Exercise description |
Write the line that contains "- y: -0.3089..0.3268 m" and each one after it, word for word, ending with the final line of the data.

Records for this exercise |
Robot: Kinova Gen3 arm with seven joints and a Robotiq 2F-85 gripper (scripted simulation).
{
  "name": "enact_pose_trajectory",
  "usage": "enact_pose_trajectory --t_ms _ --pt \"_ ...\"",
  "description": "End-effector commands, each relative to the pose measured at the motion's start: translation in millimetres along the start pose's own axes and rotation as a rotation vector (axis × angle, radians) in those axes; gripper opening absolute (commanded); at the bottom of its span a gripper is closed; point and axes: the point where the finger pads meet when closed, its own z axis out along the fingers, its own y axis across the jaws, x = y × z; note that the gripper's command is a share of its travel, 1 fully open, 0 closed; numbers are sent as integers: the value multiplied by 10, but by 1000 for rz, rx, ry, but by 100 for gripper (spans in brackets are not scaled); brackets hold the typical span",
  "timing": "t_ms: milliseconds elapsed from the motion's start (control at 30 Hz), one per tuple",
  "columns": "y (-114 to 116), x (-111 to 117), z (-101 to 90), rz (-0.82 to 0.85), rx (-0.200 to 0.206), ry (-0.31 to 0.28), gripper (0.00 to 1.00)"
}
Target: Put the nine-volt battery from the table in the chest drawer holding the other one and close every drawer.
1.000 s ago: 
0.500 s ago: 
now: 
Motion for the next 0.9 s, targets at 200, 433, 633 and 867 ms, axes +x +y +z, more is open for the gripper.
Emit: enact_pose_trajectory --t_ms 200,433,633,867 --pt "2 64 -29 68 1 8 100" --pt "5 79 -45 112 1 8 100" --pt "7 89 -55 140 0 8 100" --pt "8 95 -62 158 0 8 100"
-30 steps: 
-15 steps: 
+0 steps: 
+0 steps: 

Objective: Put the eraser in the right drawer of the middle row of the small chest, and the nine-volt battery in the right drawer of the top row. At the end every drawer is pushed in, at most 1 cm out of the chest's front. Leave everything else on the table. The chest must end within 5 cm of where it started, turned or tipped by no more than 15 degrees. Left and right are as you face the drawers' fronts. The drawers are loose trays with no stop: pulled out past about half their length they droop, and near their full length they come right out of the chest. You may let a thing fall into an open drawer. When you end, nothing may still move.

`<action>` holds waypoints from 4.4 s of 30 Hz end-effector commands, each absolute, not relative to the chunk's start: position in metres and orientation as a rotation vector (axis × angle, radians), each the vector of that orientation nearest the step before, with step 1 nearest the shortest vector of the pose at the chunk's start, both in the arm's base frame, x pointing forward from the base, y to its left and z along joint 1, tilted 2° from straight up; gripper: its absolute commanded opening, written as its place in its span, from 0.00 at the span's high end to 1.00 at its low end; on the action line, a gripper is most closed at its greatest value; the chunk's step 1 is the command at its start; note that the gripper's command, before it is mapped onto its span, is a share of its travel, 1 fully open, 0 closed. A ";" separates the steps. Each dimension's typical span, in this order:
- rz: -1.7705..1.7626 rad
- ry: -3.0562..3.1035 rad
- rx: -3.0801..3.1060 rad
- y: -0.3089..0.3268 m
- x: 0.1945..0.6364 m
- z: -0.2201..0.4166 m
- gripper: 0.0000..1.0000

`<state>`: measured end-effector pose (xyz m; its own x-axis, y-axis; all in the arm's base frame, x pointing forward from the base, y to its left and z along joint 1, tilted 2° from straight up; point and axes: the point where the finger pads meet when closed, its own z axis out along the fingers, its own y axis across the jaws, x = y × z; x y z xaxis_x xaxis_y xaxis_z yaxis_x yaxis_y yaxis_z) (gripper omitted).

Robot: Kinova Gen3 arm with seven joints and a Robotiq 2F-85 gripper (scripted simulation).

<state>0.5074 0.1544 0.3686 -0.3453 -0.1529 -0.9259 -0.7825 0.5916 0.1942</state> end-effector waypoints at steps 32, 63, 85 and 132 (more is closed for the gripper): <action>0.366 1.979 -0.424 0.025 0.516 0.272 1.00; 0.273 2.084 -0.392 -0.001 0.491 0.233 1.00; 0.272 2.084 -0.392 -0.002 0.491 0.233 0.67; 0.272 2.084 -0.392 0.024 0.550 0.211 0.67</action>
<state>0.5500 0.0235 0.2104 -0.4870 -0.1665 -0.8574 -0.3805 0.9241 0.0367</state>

Exercise output |
- y: -0.3089..0.3268 m
- x: 0.1945..0.6364 m
- z: -0.2201..0.4166 m
- gripper: 0.0000..1.0000

`<state>`: measured end-effector pose (xyz m; its own x-axis, y-axis; all in the arm's base frame, x pointing forward from the base, y to its left and z along joint 1, tilted 2° from straight up; point and axes: the point where the finger pads meet when closed, its own z axis out along the fingers, its own y axis across the jaws, x = y × z; x y z xaxis_x xaxis_y xaxis_z yaxis_x yaxis_y yaxis_z) (gripper omitted).

Robot: Kinova Gen3 arm with seven joints and a Robotiq 2F-85 gripper (scripted simulation).

<state>0.5074 0.1544 0.3686 -0.3453 -0.1529 -0.9259 -0.7825 0.5916 0.1942</state> end-effector waypoints at steps 32, 63, 85 and 132 (more is closed for the gripper): <action>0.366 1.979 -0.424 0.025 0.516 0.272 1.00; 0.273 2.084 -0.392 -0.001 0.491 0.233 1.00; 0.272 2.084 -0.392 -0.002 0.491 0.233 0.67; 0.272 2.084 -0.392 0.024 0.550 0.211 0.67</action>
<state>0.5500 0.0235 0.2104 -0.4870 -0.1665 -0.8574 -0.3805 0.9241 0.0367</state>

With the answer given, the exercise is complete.